Quem quer estar no mercado de trabalho tem que se atualizar, estar atento às mudanças atuais e participar da empresa
Tanto as exigências da sociedade quanto as envolvidas no meio de trabalho mudam e evoluem. Para que o trabalhador integre o perfil adotado atualmente pelo empregador, ele tem que estar alerta à essas mudanças e procurar se adequar, de acordo com o progresso factual. Inclusive na tomada de decisões, o trabalhador tem que estar apto e ter condições de decidir que atitude tomar diante de um problema sem ter que consultar um superior. É o que especialistas indicam para o empregado, neste 1.º de maio, Dia do Trabalho.
De acordo com o diretor da Faculdade de Ciências Econômicas da Instituição Toledo de Ensino (ITE) de Bauru, Pedro Grava Zanotelli, são oito as características do novo trabalhador. Todas elas são requisitos valorizados pelas empresas na era da globalização.
A primeira característica, então, seria o domínio da linguagem técnica. Zanotelli explicou que é muito importante o trabalhador dominar sua linguagem e, além disso, o inglês também é essencial. Tudo muda com a nova tecnologia, os novos avanços de maneira geral e, se o trabalhador não evoluir e aprender o que há de novo, fica difícil se manter no mercado de trabalho. Uma outra característica seria a utilização de equipamentos e materiais mais sofisticados. Até há alguns anos, o computador era ainda algo desconhecido entre a maioria das pessoas. Hoje em dia, quem não sabe dominar um micro está totalmente desautorizado e impossibilitado de trabalhar, seja na área que for. Para que o trabalhador continue atualizado, é preciso estar atento às novidades e lançamentos do mercado.
Comunicar-se bem, tanto de forma oral quanto escrita, é fundamental para o bom trabalhador. E essa comunicação deve englobar o idioma nacional e o inglês. Pensar antes de agir. Essa regra deve ser seguida por qualquer pessoa. Muito se diz que quem toma decisões precipitadas, normalmente, se equivoca. Então, antes de fazer qualquer coisa, é essencial refletir sobre ela.

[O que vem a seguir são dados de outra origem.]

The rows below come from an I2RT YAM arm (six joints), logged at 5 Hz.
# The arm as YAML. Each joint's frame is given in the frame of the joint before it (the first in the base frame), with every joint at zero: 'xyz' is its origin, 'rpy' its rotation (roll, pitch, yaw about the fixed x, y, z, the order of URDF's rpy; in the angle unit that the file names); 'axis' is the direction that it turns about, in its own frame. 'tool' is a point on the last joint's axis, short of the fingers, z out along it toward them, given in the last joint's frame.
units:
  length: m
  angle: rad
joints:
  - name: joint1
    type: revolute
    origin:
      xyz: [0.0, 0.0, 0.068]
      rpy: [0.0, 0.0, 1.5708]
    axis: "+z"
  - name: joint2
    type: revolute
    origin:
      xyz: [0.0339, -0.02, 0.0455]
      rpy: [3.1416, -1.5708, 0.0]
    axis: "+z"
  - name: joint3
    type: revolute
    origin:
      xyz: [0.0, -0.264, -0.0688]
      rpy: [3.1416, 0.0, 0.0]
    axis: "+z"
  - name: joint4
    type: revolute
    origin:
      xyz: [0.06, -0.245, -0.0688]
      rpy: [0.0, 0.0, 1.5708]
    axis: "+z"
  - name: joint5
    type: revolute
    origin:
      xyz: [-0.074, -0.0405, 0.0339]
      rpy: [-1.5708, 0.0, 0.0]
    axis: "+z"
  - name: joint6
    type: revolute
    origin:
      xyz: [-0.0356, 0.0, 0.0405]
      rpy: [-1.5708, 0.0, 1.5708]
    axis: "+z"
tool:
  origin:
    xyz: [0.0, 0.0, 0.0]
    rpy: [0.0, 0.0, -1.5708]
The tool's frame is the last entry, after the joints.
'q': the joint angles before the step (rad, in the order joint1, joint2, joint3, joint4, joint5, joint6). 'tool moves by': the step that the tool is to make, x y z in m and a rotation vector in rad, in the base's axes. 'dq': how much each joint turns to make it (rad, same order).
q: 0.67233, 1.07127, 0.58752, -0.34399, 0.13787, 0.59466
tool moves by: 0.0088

Ter a capacidade de adquirir e processar novas informações é uma característica indiscutível no meio empregatício. Uma pessoa que parou no tempo e não se esforça, tampouco tem vontade de crescer, certamente, está fora do mercado de trabalho. Trabalhar em grupo é, também, algo, que apesar da sociedade individualista em que vivemos e da capacidade em se trabalhar apenas com um computador, é comum, atualmente. Mesmo diante de um computador, a pessoa está ligada ou na Internet ou com a rede da empresa para quem presta serviços. Portanto, trabalha em grupo.
Observar, interpretar e tomar decisões são qualidades imprescindíveis na hora de se oferecer para um cargo de trabalho. Essas características podem ser observadas numa simples entrevista e o trabalhador pode ganhar pontos se parecer observador e interessado. O último item citado por Zanotelli é a versatilidade funcional. Aliás, sobre essa característica há uma opinião unânime das pessoas entrevistadas pelo JC. Todos acreditam que para estar, atualmente, no mercado de trabalho, o trabalhador tem que se mostrar funcional em qualquer área, quanto mais se sabe, mais é valorizada. Uma telefonista de uma empresa, por exemplo, deve estar atenta a tudo o que se passa na direção, na área administrativa, enfim, em tudo, e, quando necessário, emitir opinião. Claro que para se portar dessa maneira, se exige um absoluto bom senso e preparação.
De acordo com o empresário Ricardo Coube e com o presidente do Sindicato do Comércio Varejista de Bauru (SinComércio), Walace Garrox Sampaio, os trabalhadores devem acompanhar as rápidas mudança que estão ocorrendo no mercado. Eles precisam estar atentos a tudo o que se passa nos locais onde trabalham para poderem atuar de forma mais participativa. Quem não está envolvido com a empresa na qual trabalha está fora. Não tem que vestir a camisa, mas sim suá-la, disse Coube.
Sampaio disse que o trabalhador da área do comércio tem que conhecer bem o produto com o qual trabalha e oferecer todas as informações possíveis para o consumidor que, atualmente, lança a mão, cada vez mais, dos seus direitos.
O subdelegado adjunto do Ministério do Trabalho, Sílvio Carlos de Lima Pereira, concorda com Sampaio e Coube. O trabalhador deve estar sempre procurando se aperfeiçoar e acompanhar as exigências do mercado. É importante a boa convivência do empregador com o empregado, mas não de forma paternal como era há pouco tempo. Isso vem mudando e já não está da mesma maneira de antes, explicou.